- Material provided -
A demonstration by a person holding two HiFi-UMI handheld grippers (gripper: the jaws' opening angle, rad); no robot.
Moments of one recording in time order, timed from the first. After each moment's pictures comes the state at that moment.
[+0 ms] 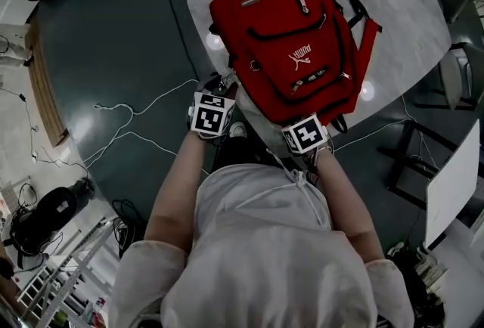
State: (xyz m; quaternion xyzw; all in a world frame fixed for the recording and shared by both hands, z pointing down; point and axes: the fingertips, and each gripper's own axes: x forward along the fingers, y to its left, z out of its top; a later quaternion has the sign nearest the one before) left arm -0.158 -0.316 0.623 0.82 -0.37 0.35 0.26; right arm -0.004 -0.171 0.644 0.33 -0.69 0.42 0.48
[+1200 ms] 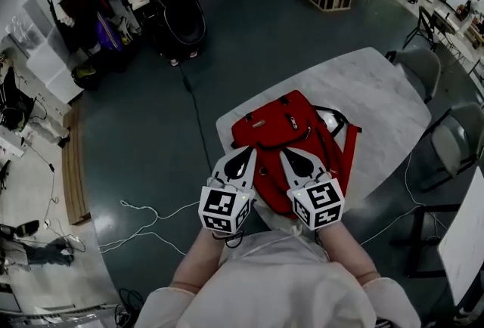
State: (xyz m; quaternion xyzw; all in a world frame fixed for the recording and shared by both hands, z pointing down) left arm -0.102 -0.322 0.294 0.90 -0.43 0.05 0.05; right arm -0.032 -0.308 0.304 0.50 -0.86 0.09 0.07
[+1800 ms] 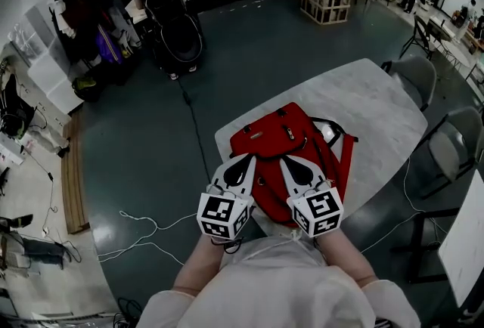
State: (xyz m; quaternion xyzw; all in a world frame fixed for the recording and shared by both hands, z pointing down) left arm -0.092 -0.322 0.280 0.91 -0.42 0.03 0.04; right arm -0.021 -0.305 0.287 0.51 -0.86 0.06 0.05
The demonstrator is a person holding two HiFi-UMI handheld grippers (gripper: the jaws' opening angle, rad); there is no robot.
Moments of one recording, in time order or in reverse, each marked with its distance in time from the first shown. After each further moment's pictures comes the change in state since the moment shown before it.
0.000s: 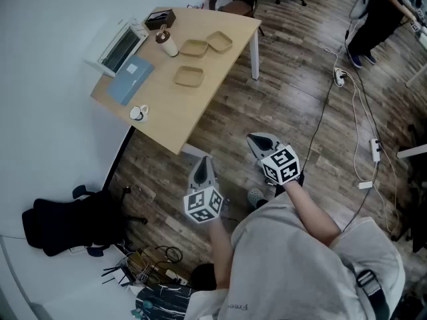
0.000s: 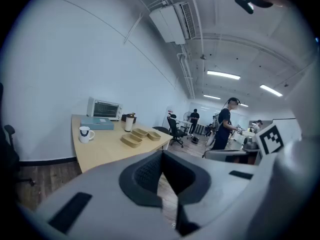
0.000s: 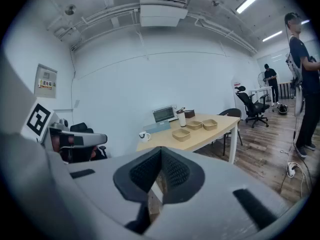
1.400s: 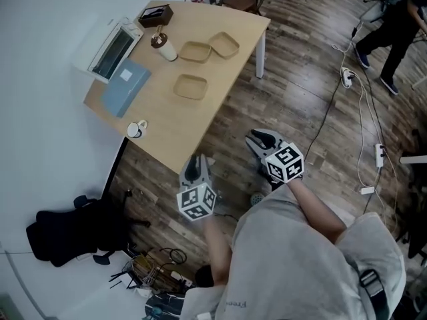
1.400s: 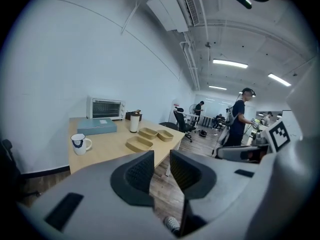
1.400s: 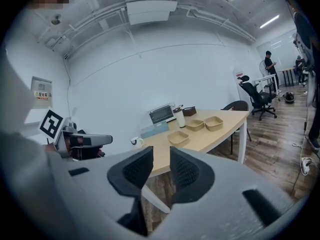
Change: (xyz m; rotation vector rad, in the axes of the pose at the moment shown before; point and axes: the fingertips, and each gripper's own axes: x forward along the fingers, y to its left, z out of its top) left arm 0.132 0.074 0.035 0.054 0.083 0.078; right arm 0.114 -0.076 0.032 0.082 0.012 0.073
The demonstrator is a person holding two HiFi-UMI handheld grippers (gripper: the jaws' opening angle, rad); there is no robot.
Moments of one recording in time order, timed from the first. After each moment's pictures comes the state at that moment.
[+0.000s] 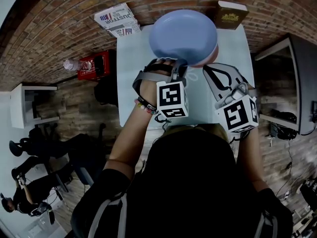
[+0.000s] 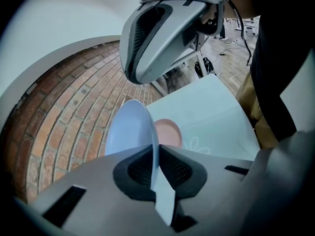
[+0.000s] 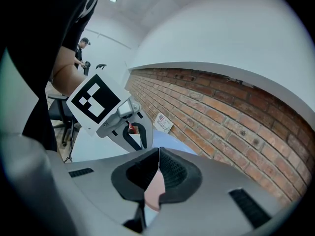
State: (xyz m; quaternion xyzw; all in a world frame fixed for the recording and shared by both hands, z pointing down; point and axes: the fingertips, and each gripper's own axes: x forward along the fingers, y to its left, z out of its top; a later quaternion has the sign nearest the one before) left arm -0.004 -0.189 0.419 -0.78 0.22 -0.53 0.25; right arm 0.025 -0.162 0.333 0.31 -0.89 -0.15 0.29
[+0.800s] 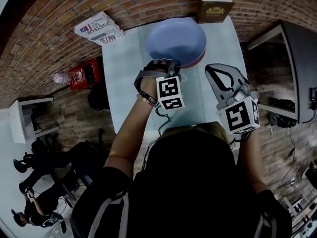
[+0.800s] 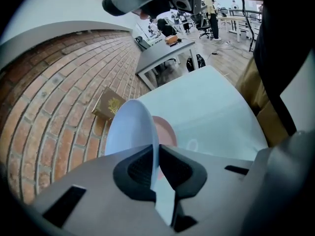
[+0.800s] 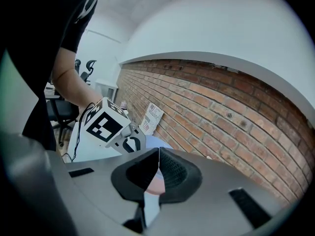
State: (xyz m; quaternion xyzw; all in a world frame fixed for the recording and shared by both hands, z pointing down) left arm 0.038 -0.226 0.502 -0.79 0.16 -0.56 0.22; right arm 0.089 -0.186 0.349 0.35 -0.88 -0.12 0.31
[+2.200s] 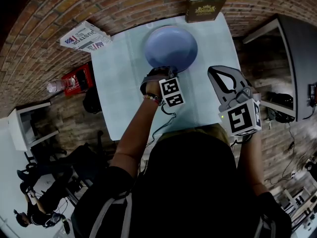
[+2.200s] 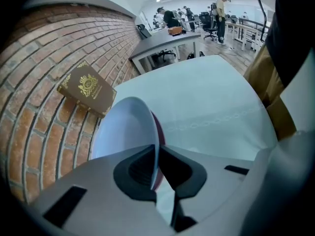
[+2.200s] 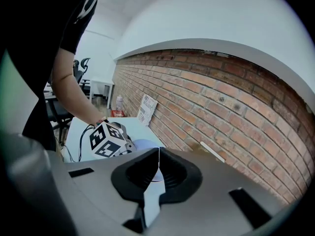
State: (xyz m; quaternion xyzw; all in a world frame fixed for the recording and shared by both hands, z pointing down) left arm 0.075 -0.247 0.615 -0.78 0.14 -0.59 0.14; right arm 0.147 -0.219 0.375 0.36 -0.87 -0.08 0.33
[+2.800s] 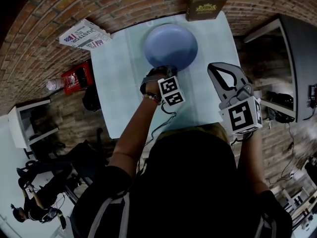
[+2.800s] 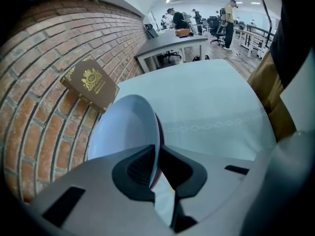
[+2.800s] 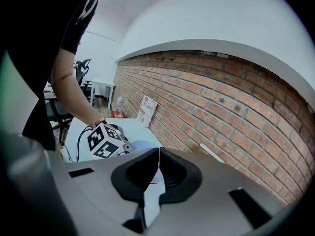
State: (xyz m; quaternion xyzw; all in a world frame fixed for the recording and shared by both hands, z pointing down) left arm 0.074 -0.247 0.619 -0.79 0.16 -0.58 0.10; right arm 0.148 -0.228 0.373 0.35 -0.87 -0.09 0.33
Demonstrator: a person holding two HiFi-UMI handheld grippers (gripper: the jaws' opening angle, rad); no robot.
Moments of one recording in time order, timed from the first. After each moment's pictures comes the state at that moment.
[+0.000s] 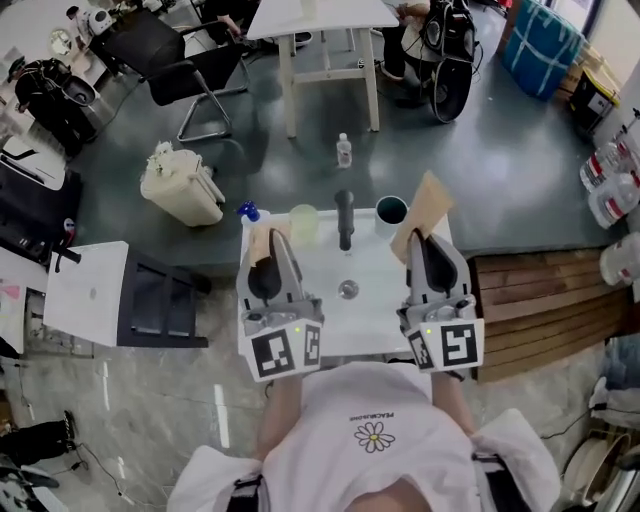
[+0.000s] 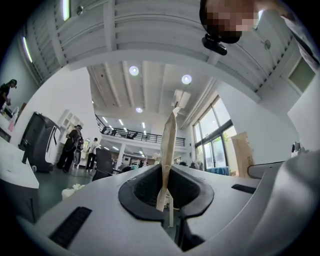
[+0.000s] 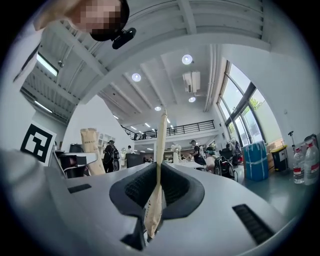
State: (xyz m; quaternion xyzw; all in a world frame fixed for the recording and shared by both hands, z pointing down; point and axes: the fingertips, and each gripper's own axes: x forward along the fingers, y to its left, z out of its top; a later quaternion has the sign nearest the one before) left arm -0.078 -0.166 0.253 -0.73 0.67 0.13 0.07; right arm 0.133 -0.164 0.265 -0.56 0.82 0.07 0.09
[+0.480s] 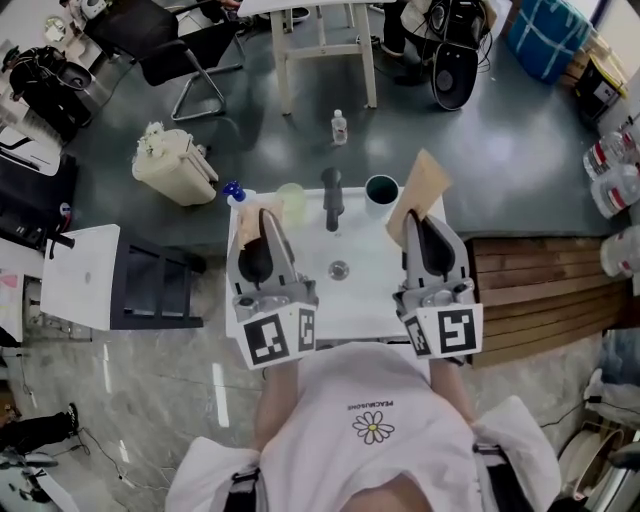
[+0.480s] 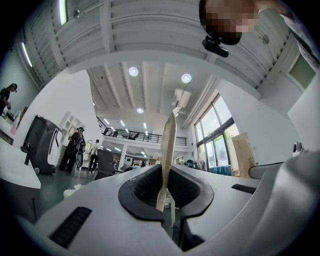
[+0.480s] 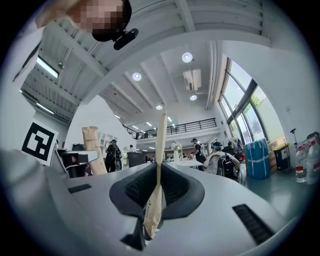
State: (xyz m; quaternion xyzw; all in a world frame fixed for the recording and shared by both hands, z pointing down) left arm -0.059 -0.170 0.260 -0.72 0.68 0.12 0.08; right arm 0.150 -0.171 0.278 -0.55 0.83 0.06 0.09
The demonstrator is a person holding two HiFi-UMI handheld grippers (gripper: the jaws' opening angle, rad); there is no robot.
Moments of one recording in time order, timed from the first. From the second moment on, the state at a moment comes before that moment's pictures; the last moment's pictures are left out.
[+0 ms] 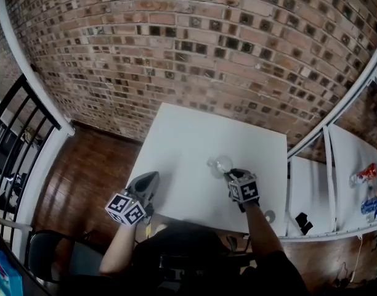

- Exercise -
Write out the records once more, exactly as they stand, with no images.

- The completed task -
A demonstration by a person holding two HiFi-UMI handheld grippers (gripper: the jaws' opening angle, rad); no robot.
Moments of one recording in time order, timed from the first. After each moment's pictures comes the state at that moment.
[+0 ms] 
State: (xyz m; quaternion xyzw; all in a world frame fixed for the recording and shared by both hands, z pointing down; point and axes: the fingertips, and each gripper's own axes: x forward along the fingers, y to its left, z out of its top; a later quaternion has the sign nearest the one before) left arm -0.158 -0.316 0.623 0.82 -0.37 0.35 0.26; right arm -0.004 -0.171 0.644 0.33 -0.69 0.42 0.48
[+1200 ms] 
State: (xyz m; quaternion xyzw; all in a world frame fixed for the recording and shared by both hands, z pointing down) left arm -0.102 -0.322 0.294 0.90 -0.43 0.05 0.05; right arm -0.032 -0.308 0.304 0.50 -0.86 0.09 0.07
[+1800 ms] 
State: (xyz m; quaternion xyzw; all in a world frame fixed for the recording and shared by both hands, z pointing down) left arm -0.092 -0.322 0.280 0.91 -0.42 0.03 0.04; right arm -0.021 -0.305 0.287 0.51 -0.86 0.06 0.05
The demonstrator is a person holding two HiFi-UMI handheld grippers (gripper: the jaws' opening angle, rad); there is no robot.
Moments of one recording, in time order or in reverse, each marked with its distance in time from the first shown. After each further moment's pictures comes the change in state since the moment shown before it.
0.000s: 
0.000s: 
0.000s: 
1.400s: 
1.400s: 
1.400s: 
Change: (xyz m; rotation vector rad, in the axes of the pose at the moment shown before; point and axes: the fingertips, and each gripper's own axes: x forward along the fingers, y to its left, z out of its top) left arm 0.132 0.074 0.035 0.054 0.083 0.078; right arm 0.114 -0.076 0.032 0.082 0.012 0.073
The demonstrator is a person holding two HiFi-UMI handheld grippers (gripper: the jaws' opening angle, rad); there is no robot.
Moments of one recording in time order, timed from the first. After each moment's pictures comes the state at that moment.
[+0.000s] 
[+0.000s] 
[+0.000s] 
State: (xyz m; quaternion xyzw; all in a world frame fixed for the recording and shared by both hands, z pointing down; point and axes: the fingertips, and each gripper's own axes: x forward along the fingers, y to its left, z out of its top; a later quaternion has the sign nearest the one before) left arm -0.004 -0.189 0.419 -0.78 0.22 -0.53 0.25; right arm 0.025 -0.162 0.333 0.31 -0.89 -0.15 0.29
[+0.800s] 
[+0.800s] 
[+0.800s] 
State: (xyz m; quaternion xyzw; all in a world frame fixed for the recording and shared by both hands, z pointing down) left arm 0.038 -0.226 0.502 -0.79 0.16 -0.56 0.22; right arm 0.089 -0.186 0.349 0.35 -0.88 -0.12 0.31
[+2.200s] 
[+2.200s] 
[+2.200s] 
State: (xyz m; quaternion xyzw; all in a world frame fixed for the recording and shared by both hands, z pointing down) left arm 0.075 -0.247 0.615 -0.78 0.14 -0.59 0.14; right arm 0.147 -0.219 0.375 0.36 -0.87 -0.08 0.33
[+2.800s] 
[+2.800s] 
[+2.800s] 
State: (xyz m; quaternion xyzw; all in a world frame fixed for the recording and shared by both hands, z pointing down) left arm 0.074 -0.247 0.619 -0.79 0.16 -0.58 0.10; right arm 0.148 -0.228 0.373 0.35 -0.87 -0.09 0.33
Demonstrator: a person holding two HiFi-UMI handheld grippers (gripper: the jaws' opening angle, rad); no robot.
Moments of one recording in time order, timed from the first. After each moment's pictures comes the state at that moment.
[+0.000s] 
[+0.000s] 
[+0.000s] 
State: (xyz m; quaternion xyzw; all in a world frame fixed for the recording and shared by both hands, z pointing down; point and axes: the fingertips, and each gripper's own axes: x forward along the fingers, y to its left, z out of its top; a later quaternion has the sign nearest the one before) left arm -0.078 -0.166 0.253 -0.73 0.67 0.13 0.07; right arm 0.133 -0.164 0.265 -0.56 0.82 0.07 0.09
[+0.480s] 
[+0.480s] 
[+0.480s] 
State: (xyz m; quaternion xyzw; all in a world frame fixed for the recording and shared by both hands, z pointing down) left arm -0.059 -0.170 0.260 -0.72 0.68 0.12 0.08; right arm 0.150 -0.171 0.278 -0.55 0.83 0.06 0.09
The demonstrator is a person holding two HiFi-UMI handheld grippers (gripper: the jaws' opening angle, rad); there is no robot.
Moments of one recording in time order, timed from the first. From the second moment on, the state at a moment comes before that moment's pictures; the last moment's pictures are left out.
[+0 ms] 

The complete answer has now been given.